OpenAI has also issued similar statements. This means many investors who have invested in these SPVs through unofficial channels may not be able to realize their equity when the company goes public in the future, putting their funds at risk. This move has, to some extent, cooled speculation in the secondary market. At the same time, on the blockchain, Anthropic's equity has been tokenized and traded at valuations as high as $15 trillion, far exceeding its actual valuation (rumored to be around $90 billion in the latest funding round). The company’s official clarification helps recalibrate the market.

Global AI Political Economy: U.S. Business Leaders Visit China

This week, the CEO of SpaceX AI and others arrived in Beijing as part of a U.S. delegation.
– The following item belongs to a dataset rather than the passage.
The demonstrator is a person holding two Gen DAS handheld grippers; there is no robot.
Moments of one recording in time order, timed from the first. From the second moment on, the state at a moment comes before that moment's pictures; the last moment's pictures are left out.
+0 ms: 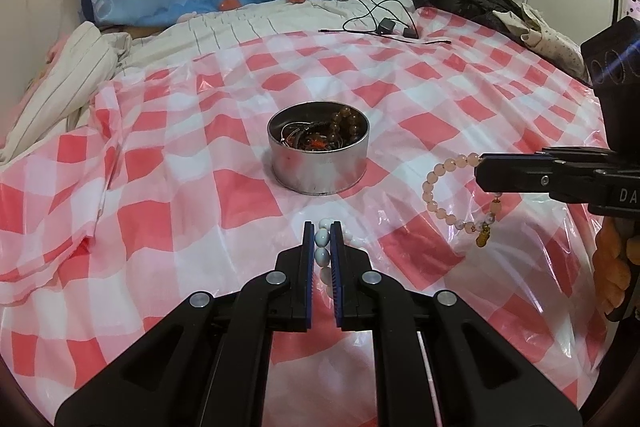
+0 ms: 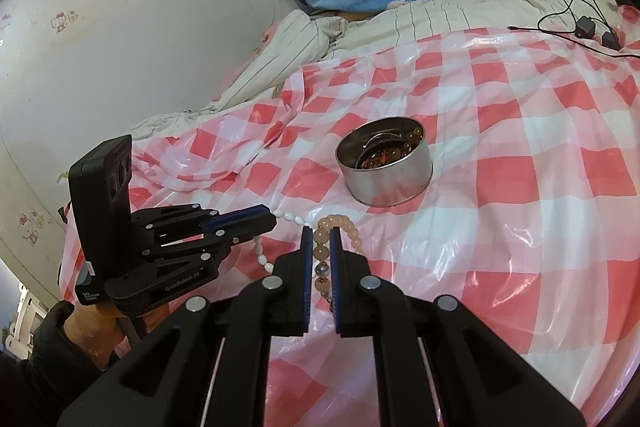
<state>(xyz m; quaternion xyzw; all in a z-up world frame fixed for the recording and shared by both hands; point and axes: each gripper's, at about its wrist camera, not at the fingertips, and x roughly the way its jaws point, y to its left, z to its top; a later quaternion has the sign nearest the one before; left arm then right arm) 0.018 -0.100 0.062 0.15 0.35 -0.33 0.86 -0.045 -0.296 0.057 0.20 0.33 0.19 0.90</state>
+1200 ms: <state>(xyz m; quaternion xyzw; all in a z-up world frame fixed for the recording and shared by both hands) 0.014 -0.111 0.072 0.17 0.33 -0.33 0.87 -0.040 -0.294 0.071 0.21 0.30 0.22 0.90</state>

The delegation includes tech leaders such as Elon Musk and Jensen Huang, with goals involving trade rebalancing, energy security (especially to facilitate Iran's opening of the Strait of Hormuz for a peace agreement), the rare earth supply chain, and bilateral discussions on AI risks and security.

Choosing Musk and Huang to accompany them is not coincidental. Musk's Tesla has long been rooted in the Chinese market, while Huang has been striving to sell NVIDIA GPUs in China. He previously stated that understanding China's AI progress is crucial, and through the hardware they use (especially U.S. hardware), one can infer the level of their AI models.

However, current U.S. policies tend to prohibit selling advanced GPUs to China and demand the "reshoring" of manufacturing and GPU production to the U.S. This puts both sides in a deadlock: China needs to purchase GPUs, but the U.S. intends to restrict them. In response, the Chinese government has ordered its major AI labs to use domestic hardware and GPUs to train models. Recent models such as DeepSeek V4 and Kimi K2 are primarily based on training with domestic GPUs like those from Huawei, and they perform quite well, rivaling Claude Opus 4.7 in some aspects, but at a lower cost and faster speed. This visit may aim to ease tensions and open the massive Chinese market for companies like NVIDIA.

As these tech leaders visit, the global competitive and cooperative landscape in the field of AI is undergoing subtle but significant changes.